See also Eucharistic Miracles of the World: Catalog of the Vatican International Exhibition, including the foreword by Archbishop Raymond Burke, D.D., J.C.D., former archbishop of St. Louis, now prefect of the Supreme Tribunal of the Apostolic Signatura at the Vatican.
This exhibition features an extensive assortment of photographs and historical descriptions focusing on some of the principal Eucharistic miracles throughout the ages that have been recognized by the Church. For more information, click here.
Q. I can not remember ever hearing any mention of Jesus’ family other than Mary, Joseph, John the Baptist, and Elizabeth. Being a loving grandfather, I am curious about his grandparents.
OSV is outstanding! Look forward to seeing it in the inbox every week. This question and answer column is very informative and helpful as I am a convert to Christ's Church (four years) and have much to learn.
L.M., via email
A. Thanks for the kind words about the column. I thoroughly enjoy preparing it.
We have a brief mention in Matthew’s genealogy of Jesus referring to “Jacob the father of Joseph, the husband of Mary. Of her was born Jesus who is called the Messiah” (Matthew 1:16). Sometimes generations are skipped in biblical genealogies, with “father of” meaning more generally “ancestor of.” If no generation is being skipped in this instance, then we have “Jacob” as the name of Jesus’ foster grandfather. But we know from Scripture nothing more of him or of his wife, Joseph’s mother (and thus Jesus’ foster grandmother).

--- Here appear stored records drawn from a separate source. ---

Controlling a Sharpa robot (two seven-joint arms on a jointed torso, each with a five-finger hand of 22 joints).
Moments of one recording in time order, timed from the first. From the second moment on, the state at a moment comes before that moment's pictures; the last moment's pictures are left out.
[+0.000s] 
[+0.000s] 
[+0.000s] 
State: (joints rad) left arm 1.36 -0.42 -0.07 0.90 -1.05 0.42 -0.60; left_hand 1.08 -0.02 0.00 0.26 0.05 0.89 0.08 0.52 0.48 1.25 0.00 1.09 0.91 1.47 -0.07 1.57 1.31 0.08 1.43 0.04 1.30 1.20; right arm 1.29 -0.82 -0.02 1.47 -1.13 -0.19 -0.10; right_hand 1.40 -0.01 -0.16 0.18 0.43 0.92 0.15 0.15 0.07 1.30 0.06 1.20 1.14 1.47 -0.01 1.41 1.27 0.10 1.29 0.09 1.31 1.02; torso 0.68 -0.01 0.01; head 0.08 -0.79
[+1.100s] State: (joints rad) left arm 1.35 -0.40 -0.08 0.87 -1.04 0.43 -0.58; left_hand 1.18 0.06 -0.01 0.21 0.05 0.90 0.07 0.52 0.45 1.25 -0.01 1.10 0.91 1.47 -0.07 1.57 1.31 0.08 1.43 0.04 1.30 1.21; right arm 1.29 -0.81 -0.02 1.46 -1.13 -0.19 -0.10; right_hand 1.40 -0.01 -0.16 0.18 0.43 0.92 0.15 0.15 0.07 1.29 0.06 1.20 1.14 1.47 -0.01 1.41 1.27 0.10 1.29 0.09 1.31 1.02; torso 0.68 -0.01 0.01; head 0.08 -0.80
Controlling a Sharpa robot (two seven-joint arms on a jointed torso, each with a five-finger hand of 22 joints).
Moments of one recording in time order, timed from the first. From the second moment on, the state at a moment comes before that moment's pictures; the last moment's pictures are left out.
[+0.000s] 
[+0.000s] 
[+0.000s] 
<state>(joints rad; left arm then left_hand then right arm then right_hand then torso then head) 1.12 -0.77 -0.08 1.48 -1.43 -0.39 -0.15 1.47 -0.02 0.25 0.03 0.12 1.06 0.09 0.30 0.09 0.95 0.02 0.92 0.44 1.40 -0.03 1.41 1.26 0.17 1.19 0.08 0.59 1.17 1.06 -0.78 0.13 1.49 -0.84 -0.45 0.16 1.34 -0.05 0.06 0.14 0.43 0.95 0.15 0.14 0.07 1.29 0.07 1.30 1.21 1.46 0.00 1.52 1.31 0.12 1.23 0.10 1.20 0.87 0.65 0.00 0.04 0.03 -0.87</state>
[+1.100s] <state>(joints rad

As for Jesus’ biological grandparents — the mother and father of Our Lady — we have no reference in Scripture. However, we do have ancient traditions about them found in such books as the Protoevangelium of James (also known as the Book of James or the Infancy Narrative). These books don’t share the divinely inspired authority of the Bible, so their testimony is uncertain.
According to the Protoevangelium, which is quite early (probably from the middle of the second century), Mary’s parents were named Joachim and Anne (or Hannah). They were a wealthy and pious couple, advanced in age and childless.
One day an angel appeared to them and told them that their prayers for a child would be answered. Anne promised to dedicate the child to God, and after Mary was born, they did just that.
For more details of this story, check out the old Catholic Encyclopedia articles, click here, here and here. For an English translation of the full text of the Protoevangelium, click here.
Even if we don’t know for sure the details of their lives, nor even their names, Our Lady’s parents were certainly real people who must have been exceptionally holy, given God’s choice to have them become the grandparents of the Son of God. So the Church has from early times venerated them as saints under the names Joachim and Anne. Today, in the West their joint feast day is July 26; in the East, July 25.
Death of the Impenitent?
Q. What does the Church teach would most likely happen to the soul of an unrepentant Catholic who is anointed by a priest while the person is unconscious and very near death?
N.N., via email
A. Here’s a reply from TCA columnist Father Ray Ryland, Ph.D., J.D.:
In your hypothetical, when you say “unrepentant,” do you mean an unconscious person who was guilty of unrepented mortal sin?
Apart from the Church’s Catechism, my favorite catechism is “The Teaching of Christ.” On page 433 you find this explanation of the situation:
“If the person to be anointed is unconscious and in grave sin, but is prepared by prior acts of faith and hope and right fear of God so that he is properly disposed to receive the gifts of a sacrament, the sacrament of anointing of the sick brings forgiveness of even serious sin.” This would surely apply if the person were guilty of unrepented venial sin.
If there were no “prior acts of faith and hope and right fear of God” in a person’s life, and he or she died without having repented of mortal sin, that person would be lost forever. But keep in mind that in the case of any particular person, only God Himself knows for sure whether that individual falls into this category.